Today, global markets are more reachable than ever. Millions of individuals trade currencies, stocks, and derivatives online. There is no need for a centralized exchange: parties connect directly on an over-the-counter market. But can you make profits consistent? Here is how to turn trading into a steady source of income.
Prerequisites for Profit
Although trading is accessible to anyone, it brings profits to the most persistent. A common claim is that most individuals end up losing their deposits. Critics cite shocking figures like 80% or 90%. However, actual stats on client profitability are different.
Brokers are obliged to disclose the average retail investor’s gain or profit. This figure may be found on official brokerage websites. According to the largest brands, it now stands at 70% for CFDs, meaning that 30% of traders end up in the black.
Similarly, experts believe around a third of currency traders make money. So, what sets them apart from everyone else? This includes:
- consistency of approach;
- risk management;
- careful use of leverage;
- emotional control;
- willingness to learn;
- acceptance of failures.
Inexperienced traders tend to abuse leverage. This is a double-edged tool. On the one hand, you may deposit less and have their buying power boosted. On the other hand, as volumes grow, so do the risks. Eventually, a sloppy trader using high leverage ends up losing their deposit.
10-Percent Monthly Return
This is a realistic goal for day traders. It is possible to make $1,000 every month if you follow a prudent strategy. Here are the key elements.
Starting Big or Small
A sizeable deposit means even a modest profit percentage brings a decent sum. On the other hand, if you start small and aim for larger returns, you will eventually reach the same level. Of course, if you follow a solid strategy and stay rational.
It Takes Time
Do not expect quick results.

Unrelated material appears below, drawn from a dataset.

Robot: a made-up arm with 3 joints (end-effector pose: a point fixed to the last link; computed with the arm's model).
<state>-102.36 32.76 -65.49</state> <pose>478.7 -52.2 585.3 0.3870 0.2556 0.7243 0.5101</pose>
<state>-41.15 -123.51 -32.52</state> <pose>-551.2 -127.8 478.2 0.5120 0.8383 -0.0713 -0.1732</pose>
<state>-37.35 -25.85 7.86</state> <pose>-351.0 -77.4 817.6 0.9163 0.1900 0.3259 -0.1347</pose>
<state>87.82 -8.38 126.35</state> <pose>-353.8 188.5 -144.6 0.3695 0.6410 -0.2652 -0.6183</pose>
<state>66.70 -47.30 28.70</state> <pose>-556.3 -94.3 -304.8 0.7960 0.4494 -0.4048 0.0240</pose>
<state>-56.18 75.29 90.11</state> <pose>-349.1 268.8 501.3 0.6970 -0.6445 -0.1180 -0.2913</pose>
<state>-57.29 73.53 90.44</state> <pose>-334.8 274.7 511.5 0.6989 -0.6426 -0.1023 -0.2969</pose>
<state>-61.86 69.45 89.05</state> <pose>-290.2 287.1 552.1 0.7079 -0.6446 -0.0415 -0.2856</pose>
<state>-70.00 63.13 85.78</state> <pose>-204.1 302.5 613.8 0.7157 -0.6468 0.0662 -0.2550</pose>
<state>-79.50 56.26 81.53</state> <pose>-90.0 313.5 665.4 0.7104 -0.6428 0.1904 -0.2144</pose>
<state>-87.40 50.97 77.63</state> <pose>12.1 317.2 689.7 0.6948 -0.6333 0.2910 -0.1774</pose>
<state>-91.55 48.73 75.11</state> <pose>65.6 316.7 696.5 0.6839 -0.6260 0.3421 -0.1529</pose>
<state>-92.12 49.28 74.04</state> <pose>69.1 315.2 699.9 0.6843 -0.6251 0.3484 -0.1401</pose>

On average, it could take you 6-12 months to achieve a 10-percent return monthly. You need focus, patience, and emotional control.
Risk Management Is Vital
Allow up to a 1% risk on each trade. This is easily managed via Stop loss. Volume (the size of position) must be calculated based on this value and the current entry price. As long as your winning positions are the largest, losing streaks aren’t detrimental.
Trading is not for everyone. It requires a special mindset, financial foresight, and solid knowledge. With these conditions met, you may expect consistent results. While mistakes will always happen, a wise strategy will ensure your profits are steady. For the most successful players, trading is a full-time job that brings a hefty income.